- **What is being asked**: Could you please transcribe the data exactly, without the pictures?

- **Data shown**:
+-------+
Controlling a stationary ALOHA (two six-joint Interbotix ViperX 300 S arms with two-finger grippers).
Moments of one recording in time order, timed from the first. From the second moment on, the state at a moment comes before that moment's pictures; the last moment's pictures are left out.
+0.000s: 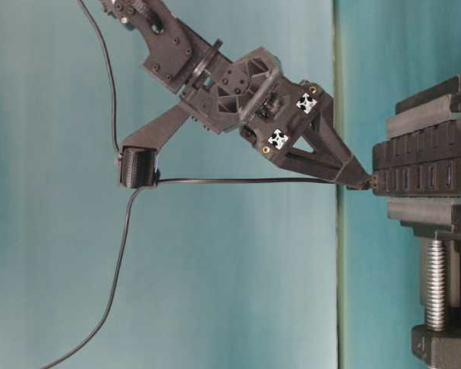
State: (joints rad) left arm -0.03 -0.97 1.17 0.01 -0.01 -0.07; right arm -0.22 0.09 0.52 0.00 0.23 0.00
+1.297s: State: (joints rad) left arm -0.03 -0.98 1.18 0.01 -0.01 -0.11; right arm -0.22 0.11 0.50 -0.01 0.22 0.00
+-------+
- **Reply**:
Controlling a stationary ALOHA (two six-joint Interbotix ViperX 300 S arms with two-finger grippers).
Moments of one recording in time order, timed from the first. From the second moment on, the state at a moment comes before that moment's pictures; the last moment's pictures are left out.
+0.000s: 
State: (joints rad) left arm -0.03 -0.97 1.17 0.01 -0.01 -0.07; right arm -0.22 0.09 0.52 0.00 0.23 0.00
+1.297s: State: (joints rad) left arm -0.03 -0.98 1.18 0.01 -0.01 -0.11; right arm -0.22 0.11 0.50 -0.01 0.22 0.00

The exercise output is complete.